The premise of that contention is that a claim is subject to complete preemption under § 1132(a)(1)(B) if any determination necessary to liability — rather than just the determination whether the defendant owed a particular duty — requires interpretation of the plan's terms. We have our doubts about that premise, given that Davila's second requirement for complete preemption is couched in terms of duty ("no legal duty ... independent of ERISA or the plan terms") rather than liability generally. See Davila, 542 U.S. at 210, 124 S.Ct. 2488; see also Marin Gen. Hosp., 581 F.3d at 950 ("The question under the second prong of Davila is whether the complaint relies on a legal duty that arises independently of ERISA"). But the issue is immaterial here, because under Michigan law one party's complete repudiation of a contract is enough to establish breach. See Stoddard v. Mfrs. Nat'l Bank of Grand Rapids, 234 Mich.App. 140, 163, 593 N.W.2d 630 (1999) ("Under the doctrine of repudiation or anticipatory breach, if, before the time of performance, a party to a contract unequivocally declares the intent not to perform, the innocent party has the option to... sue immediately for the breach of contract"); Thompson v. Auditor Gen., 261 Mich. 624, 634, 247 N.W. 360 (1933) ("If a valid contract is made and entered into, and one party thereto refused to perform it, such refusal amounts to a breach of contract"). And Plaintiffs have alleged facts amounting to repudiation here. See Complaint ¶ 41 ("on December 18, 2006, without stating a reason, or giving plaintiffs any opportunity to be heard, [the Metaldyne Board] declared the Amended SERP invalid").

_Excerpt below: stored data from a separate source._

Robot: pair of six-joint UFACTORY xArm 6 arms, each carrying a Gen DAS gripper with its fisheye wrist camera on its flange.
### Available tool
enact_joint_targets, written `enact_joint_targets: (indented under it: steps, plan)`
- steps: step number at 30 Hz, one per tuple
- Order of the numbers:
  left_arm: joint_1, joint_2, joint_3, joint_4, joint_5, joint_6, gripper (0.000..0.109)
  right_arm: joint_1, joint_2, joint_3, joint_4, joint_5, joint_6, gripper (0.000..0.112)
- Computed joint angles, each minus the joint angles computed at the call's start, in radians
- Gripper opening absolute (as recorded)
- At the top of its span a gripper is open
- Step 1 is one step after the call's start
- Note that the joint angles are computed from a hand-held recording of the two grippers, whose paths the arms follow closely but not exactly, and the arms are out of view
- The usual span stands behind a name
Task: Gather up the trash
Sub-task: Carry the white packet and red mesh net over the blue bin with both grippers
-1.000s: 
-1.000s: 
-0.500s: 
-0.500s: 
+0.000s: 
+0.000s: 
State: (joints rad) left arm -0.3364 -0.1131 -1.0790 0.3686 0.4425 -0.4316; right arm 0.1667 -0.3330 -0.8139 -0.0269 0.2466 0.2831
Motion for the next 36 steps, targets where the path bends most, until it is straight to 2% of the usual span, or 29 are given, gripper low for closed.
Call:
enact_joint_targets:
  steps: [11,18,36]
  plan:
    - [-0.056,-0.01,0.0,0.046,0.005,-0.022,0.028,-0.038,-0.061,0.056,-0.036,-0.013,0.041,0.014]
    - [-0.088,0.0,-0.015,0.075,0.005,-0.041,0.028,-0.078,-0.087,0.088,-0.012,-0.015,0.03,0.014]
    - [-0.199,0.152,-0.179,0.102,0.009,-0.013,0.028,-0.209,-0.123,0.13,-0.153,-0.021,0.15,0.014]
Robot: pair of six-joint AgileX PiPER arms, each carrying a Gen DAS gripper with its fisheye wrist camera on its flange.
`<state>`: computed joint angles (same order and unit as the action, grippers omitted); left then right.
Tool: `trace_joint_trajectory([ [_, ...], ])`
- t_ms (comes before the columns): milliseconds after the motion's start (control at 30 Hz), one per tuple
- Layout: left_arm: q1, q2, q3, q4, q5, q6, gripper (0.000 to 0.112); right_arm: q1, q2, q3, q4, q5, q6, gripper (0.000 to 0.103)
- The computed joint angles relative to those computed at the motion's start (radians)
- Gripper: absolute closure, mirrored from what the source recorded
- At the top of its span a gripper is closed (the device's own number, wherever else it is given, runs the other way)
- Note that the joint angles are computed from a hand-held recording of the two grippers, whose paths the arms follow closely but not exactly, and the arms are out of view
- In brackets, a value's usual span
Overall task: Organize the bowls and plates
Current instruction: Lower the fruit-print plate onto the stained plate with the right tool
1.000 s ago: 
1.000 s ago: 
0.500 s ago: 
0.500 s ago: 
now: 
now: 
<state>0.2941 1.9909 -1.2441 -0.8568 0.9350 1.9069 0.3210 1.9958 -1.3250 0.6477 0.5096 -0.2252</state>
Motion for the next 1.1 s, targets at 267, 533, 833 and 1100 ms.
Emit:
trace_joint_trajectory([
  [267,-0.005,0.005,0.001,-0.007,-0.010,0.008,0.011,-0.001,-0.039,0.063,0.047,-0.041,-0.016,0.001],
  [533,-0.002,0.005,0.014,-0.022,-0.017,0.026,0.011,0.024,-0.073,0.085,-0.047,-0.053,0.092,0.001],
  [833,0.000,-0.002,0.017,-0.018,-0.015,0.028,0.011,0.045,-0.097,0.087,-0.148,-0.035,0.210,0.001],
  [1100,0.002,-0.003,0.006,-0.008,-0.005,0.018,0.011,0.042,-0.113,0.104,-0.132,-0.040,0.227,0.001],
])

A determination of Defendants' liability therefore does not require any interpretation of the SERP's terms. It is true, of course, that those terms would likely be relevant in measuring the amount of Plaintiffs' damages. As shown above, however, that is beside the point for purposes of Davila's second prong. Moreover, in this case, as in Stevenson, any damages "would be payable from [Defendants'] assets, not from the" plan itself. 609 F.3d at 61. Finally, Heartland's remaining arguments pertain less to preemption under § 1132(a)(1)(B) than they do to whether Plaintiffs' claims are preempted under § 1144(a) — which is an issue upon which we take no position here.

Davila's second requirement for preemption under § 1132(a)(1)(B) is not met here. The district court therefore lacked jurisdiction over the case.

* * *

The district court's order of September 30, 2010 is reversed, and the case remanded with instructions for the district court to remand the case to the Wayne County Circuit Court.